Dejamos el coche al pie y seguimos un camino que corre cerca de unas huertas a la orilla del agua. Preguntamos a gritos al único labrador que vemos entre unos grandes cardos, si es aquello Matacalza y nos dice que sí; que Larraga termina en las huertas y que de allí en adelante es ya Mendigorría. Estamos lejos de los dos pueblos, que de vez en cuando vemos en la lejanía como nidos altos de casas grises y blancas.
Javier Armendáriz descubrió y estudió el primero y el tercero de los castros que vamos a ver hoy, y estudió los tres, donde encontró cerámicas y molinos de mano de piedra, barquiformes y circulares, del Hierro Antiguo y Medio.
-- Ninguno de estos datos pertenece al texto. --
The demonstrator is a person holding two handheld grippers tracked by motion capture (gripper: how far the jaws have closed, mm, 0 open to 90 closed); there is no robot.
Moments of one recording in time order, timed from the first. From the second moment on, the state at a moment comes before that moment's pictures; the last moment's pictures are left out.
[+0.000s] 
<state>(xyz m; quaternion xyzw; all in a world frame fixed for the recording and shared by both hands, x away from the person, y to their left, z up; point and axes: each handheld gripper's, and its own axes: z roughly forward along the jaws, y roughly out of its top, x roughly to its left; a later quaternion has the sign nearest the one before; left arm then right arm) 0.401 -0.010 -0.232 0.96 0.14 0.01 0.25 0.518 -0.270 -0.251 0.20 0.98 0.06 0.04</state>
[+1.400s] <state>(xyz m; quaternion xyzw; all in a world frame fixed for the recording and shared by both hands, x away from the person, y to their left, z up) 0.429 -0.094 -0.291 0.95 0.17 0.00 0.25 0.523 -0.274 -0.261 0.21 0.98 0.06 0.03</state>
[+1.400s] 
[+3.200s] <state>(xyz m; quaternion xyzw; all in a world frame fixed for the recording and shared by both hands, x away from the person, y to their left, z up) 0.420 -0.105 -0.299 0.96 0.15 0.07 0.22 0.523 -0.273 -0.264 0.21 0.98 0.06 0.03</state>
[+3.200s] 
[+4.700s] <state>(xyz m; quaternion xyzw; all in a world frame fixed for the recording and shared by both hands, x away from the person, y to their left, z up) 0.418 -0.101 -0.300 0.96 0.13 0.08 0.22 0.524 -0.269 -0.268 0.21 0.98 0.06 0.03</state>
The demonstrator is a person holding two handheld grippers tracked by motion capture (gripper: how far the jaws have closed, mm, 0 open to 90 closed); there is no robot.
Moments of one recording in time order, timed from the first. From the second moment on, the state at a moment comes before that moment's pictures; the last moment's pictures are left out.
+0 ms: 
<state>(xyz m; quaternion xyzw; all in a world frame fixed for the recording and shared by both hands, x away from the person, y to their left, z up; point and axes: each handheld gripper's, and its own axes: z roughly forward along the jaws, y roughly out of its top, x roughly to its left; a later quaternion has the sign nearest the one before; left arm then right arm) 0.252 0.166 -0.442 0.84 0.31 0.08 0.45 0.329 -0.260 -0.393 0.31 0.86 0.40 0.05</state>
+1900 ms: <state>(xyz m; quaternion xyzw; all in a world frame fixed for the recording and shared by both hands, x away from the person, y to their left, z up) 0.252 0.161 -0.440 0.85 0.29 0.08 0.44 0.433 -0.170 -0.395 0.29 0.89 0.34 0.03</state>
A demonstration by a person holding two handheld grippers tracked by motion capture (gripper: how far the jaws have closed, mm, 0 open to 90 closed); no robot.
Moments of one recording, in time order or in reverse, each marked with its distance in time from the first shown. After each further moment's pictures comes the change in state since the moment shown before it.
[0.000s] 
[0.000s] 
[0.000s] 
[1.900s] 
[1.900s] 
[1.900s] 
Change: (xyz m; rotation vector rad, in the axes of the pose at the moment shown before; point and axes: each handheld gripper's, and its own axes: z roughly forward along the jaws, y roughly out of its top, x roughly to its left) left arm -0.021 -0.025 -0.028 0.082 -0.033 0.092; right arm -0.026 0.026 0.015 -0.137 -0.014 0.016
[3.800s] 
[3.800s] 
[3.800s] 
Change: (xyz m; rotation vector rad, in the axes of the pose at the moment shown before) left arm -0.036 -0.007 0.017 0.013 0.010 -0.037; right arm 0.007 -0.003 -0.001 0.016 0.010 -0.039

Parece que este de Matacalza fue abandonado a finales de esa Edad, tal vez para ocupar un espacio mucho mayor y más seguro, que fue el vecino Andelo, que quizás quiere decir grande. Aquí encontró, procedente quizás del yacimiento contiguo de Las Aceras, una punta de flecha de sílex con pedúnculo y aletas, activo ya en el Calcolítico.
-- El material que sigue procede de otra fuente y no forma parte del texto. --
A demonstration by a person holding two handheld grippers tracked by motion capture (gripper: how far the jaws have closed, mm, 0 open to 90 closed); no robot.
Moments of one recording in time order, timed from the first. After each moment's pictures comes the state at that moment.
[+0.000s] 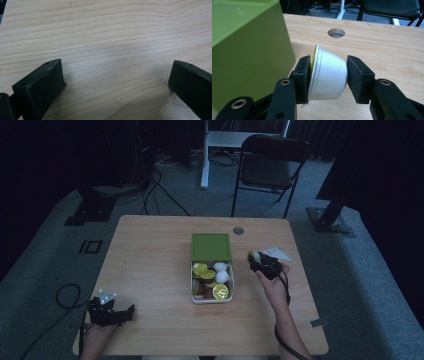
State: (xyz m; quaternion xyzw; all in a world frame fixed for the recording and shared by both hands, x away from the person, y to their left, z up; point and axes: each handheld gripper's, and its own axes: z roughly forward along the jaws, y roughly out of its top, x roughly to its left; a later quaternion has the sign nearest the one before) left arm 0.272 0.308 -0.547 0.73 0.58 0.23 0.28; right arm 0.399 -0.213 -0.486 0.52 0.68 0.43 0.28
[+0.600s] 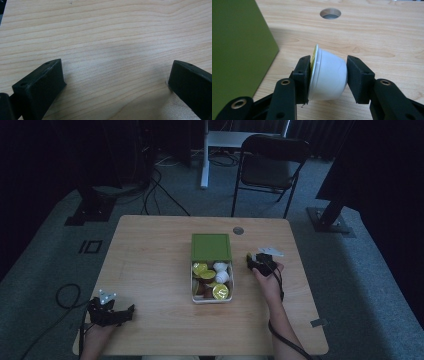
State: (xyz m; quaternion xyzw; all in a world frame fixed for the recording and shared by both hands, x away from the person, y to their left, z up) left arm 0.272 0.308 -0.547 0.73 0.58 0.23 0.29; right arm 0.431 -0.211 -0.520 0.56 0.69 0.39 0.26
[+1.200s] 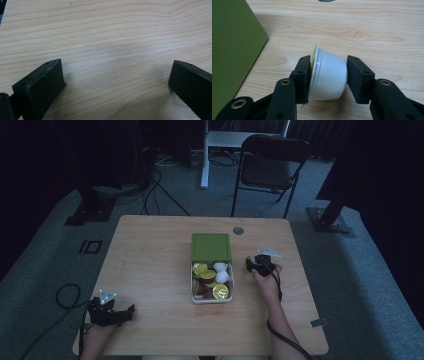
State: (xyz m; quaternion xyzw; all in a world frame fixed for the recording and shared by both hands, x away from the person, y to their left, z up) left arm 0.272 0.308 -0.547 0.73 0.58 0.23 0.29; right arm 0.438 -0.212 -0.538 0.58 0.69 0.37 0.24
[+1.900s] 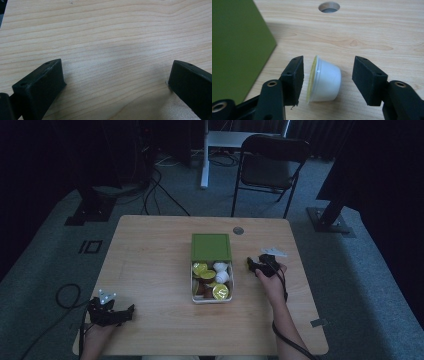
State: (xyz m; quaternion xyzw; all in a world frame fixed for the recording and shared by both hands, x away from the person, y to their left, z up) left arm 0.272 0.308 -0.547 0.72 0.58 0.24 0.28; right arm 0.426 -0.222 -0.519 0.56 0.69 0.39 0.24
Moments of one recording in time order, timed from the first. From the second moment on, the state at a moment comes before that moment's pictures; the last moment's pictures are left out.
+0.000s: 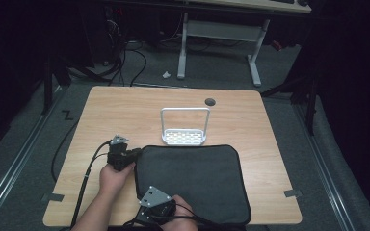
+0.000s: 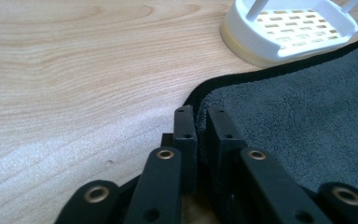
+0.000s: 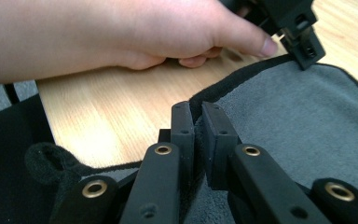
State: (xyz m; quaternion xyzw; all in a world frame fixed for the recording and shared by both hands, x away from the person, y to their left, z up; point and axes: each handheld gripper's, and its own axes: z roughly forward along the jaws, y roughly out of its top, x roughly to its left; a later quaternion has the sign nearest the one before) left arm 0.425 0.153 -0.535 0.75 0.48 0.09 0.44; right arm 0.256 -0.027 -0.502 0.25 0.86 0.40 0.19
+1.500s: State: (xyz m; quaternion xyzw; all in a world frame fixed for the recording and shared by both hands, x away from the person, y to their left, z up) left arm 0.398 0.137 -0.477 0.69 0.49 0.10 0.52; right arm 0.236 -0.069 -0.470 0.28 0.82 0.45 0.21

La parte meridional que da al río fue el espacio habitable del castro y la parte septentrional sirvió seguramente como espacio auxiliar para animales y otros menesteres domésticos. Al final de nuestro recorrido solo nos es dado ver o imaginar, en el flanco noroccidental del monte, el foso abierto, sin muralla, de un lado al otro de los escarpes delimitando el viejo perímetro urbano.
Bajamos por una pista nueva y vemos la primera bejera, la de Eugenio Acarreta, de las que luego hablaré. Y, puesto que se nos ha hecho tarde, nos quedamos a yantar, junto al río, frente al viejo molino, en un recodo cercano a las huertas que ocupan toda la orilla derecha del Arga.
Y, como se nos ha hecho tarde, nos quedamos cerca del río, frente al viejo molino, en un recodo aislado que deja la hilera de huertas, donde yantamos y sesteamos al sol acariciador de finales de enero.